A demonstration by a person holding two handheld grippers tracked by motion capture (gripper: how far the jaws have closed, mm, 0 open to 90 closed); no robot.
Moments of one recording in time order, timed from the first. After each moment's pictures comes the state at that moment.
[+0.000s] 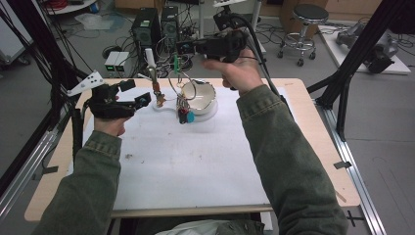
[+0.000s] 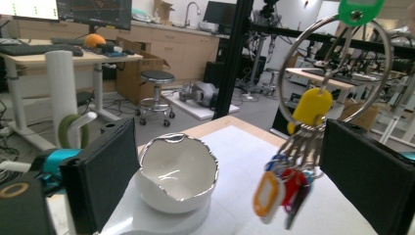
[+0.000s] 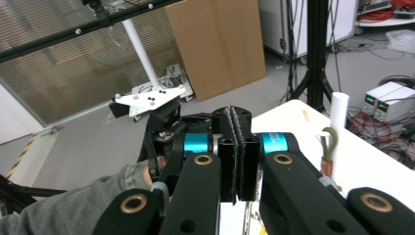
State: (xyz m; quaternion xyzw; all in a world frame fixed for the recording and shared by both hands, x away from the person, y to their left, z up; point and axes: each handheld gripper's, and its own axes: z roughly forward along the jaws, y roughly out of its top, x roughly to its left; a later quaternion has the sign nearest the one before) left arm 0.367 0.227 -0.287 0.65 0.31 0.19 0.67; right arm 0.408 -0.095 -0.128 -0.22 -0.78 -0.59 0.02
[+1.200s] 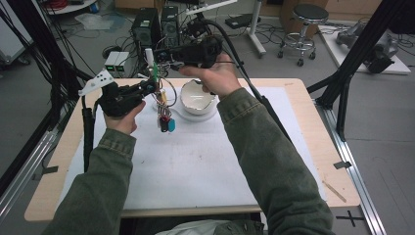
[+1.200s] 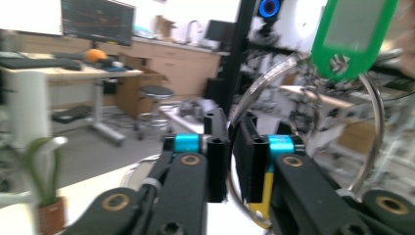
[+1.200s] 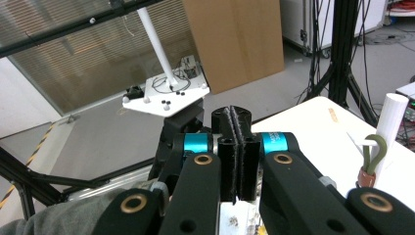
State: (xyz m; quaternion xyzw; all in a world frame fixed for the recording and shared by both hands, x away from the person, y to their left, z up) left arm 0.368 0.202 -0.286 0.62 0.32 0.21 0.69; right arm 0.407 -0.052 -0.140 -0.19 -0.79 -0.58 0.05
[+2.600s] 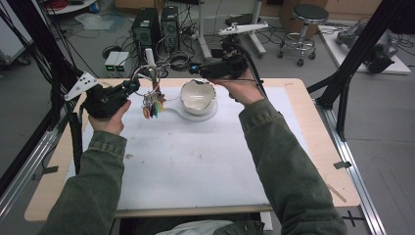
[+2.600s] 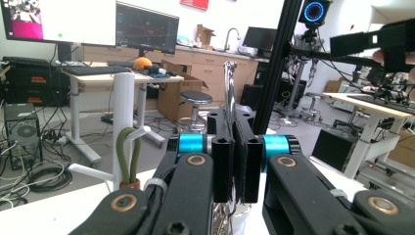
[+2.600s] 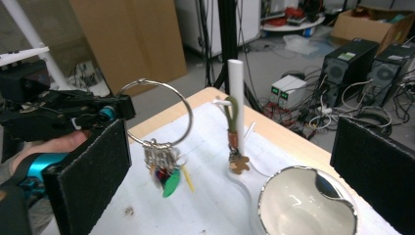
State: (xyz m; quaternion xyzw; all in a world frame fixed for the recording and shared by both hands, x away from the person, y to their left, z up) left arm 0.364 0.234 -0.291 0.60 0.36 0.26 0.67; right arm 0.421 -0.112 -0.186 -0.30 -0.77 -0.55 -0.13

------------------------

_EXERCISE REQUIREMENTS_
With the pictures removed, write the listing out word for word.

_ANSWER FOR THIS EXERCISE_
A demonstration by a person holding two handheld grippers tracked by motion capture (gripper: how far the jaws have closed, mm, 0 open to 90 closed); no robot.
Moments of one recording in time order, timed from the first. After each moment's pictures comes the state at that moment.
[+0.000s] 
[+0.000s] 
[+0.000s] 
State: (xyz m; quaternion xyzw; all in a world frame fixed for the recording and shared by both hands, x away from the person, y to their left, z up; point and axes: each handheld gripper's, and its own axes: z roughly forward along the jaws, y roughly out of its top, x roughly to its left; a later quaternion has the sign nearest the one before) left arm 0.367 0.227 -0.287 0.65 0.31 0.19 0.67; right arm 0.408 -0.095 -0.128 -0.22 -0.78 -0.59 0.02
[+1.200s] 
[+1.200s] 
[+1.200s] 
State: (xyz m; quaternion xyzw; all in a world frame fixed for the recording and shared by both hands, x away from the person, y to their left, z up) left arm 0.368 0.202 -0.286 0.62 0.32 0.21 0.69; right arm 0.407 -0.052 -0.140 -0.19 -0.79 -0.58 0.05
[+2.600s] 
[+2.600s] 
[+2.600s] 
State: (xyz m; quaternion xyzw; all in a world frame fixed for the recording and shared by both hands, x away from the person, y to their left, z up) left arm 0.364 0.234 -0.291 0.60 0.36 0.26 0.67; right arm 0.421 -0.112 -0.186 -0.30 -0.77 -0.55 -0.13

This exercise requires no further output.